Copy the listing exactly. Omit nothing.

● **Information shown**

┄┄┄┄┄┄┄┄┄┄┄┄┄┄┄┄┄┄┄┄

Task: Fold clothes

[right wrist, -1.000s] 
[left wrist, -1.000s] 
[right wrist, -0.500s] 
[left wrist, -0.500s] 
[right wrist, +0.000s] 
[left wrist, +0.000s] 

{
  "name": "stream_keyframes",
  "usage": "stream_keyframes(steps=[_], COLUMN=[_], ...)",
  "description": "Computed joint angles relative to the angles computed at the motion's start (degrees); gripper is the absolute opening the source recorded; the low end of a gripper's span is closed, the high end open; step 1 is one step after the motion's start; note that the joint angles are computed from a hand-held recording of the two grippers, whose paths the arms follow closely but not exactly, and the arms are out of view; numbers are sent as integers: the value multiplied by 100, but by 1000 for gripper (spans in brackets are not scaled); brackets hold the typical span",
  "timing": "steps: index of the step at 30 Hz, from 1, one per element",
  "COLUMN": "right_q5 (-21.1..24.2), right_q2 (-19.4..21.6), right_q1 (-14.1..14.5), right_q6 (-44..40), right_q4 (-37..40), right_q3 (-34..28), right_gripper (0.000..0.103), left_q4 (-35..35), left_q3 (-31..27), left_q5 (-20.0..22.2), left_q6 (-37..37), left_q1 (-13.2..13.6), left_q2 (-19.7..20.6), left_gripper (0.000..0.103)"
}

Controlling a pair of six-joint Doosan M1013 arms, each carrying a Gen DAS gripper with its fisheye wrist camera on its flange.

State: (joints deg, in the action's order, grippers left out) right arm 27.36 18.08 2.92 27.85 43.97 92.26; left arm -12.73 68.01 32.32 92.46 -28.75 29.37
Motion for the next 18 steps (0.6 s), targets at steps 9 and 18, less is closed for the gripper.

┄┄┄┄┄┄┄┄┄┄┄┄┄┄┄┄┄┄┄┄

● **Finished exercise**
Task: Fold clothes

[right wrist, -1.000s] 
[left wrist, -1.000s] 
[right wrist, -0.500s] 
[left wrist, -0.500s] 
[right wrist, +0.000s] 
[left wrist, +0.000s] 

{
  "name": "stream_keyframes",
  "usage": "stream_keyframes(steps=[_], COLUMN=[_], ...)",
  "description": "Computed joint angles relative to the angles computed at the motion's start (degrees); gripper is the absolute opening the source recorded; the low end of a gripper's span is closed, the high end open; step 1 is one step after the motion's start; note that the joint angles are computed from a hand-held recording of the two grippers, whose paths the arms follow closely but not exactly, and the arms are out of view; numbers are sent as integers: the value multiplied by 100, but by 1000 for gripper (spans in brackets are not scaled); brackets hold the typical span",
  "timing": "steps: index of the step at 30 Hz, from 1, one per element",
  "COLUMN": "right_q5 (-21.1..24.2), right_q2 (-19.4..21.6), right_q1 (-14.1..14.5), right_q6 (-44..40), right_q4 (-37..40), right_q3 (-34..28), right_gripper (0.000..0.103), left_q4 (-35..35), left_q3 (-31..27), left_q5 (-20.0..22.2), left_q6 (-37..37), left_q1 (-13.2..13.6), left_q2 (-19.7..20.6), left_gripper (0.000..0.103)"
}

Controlling a pair of six-joint Doosan M1013 arms, each carrying a Gen DAS gripper with its fisheye wrist camera on its flange.

State: (joints deg, in the action's order, grippers left out) right arm 27.36 18.08 2.92 27.85 43.97 92.26; left arm -12.73 68.01 32.32 92.46 -28.75 29.37
Motion for the next 18 steps (0.6 s), targets at steps 9 and 18, less is closed for the gripper.

Above is the complete output.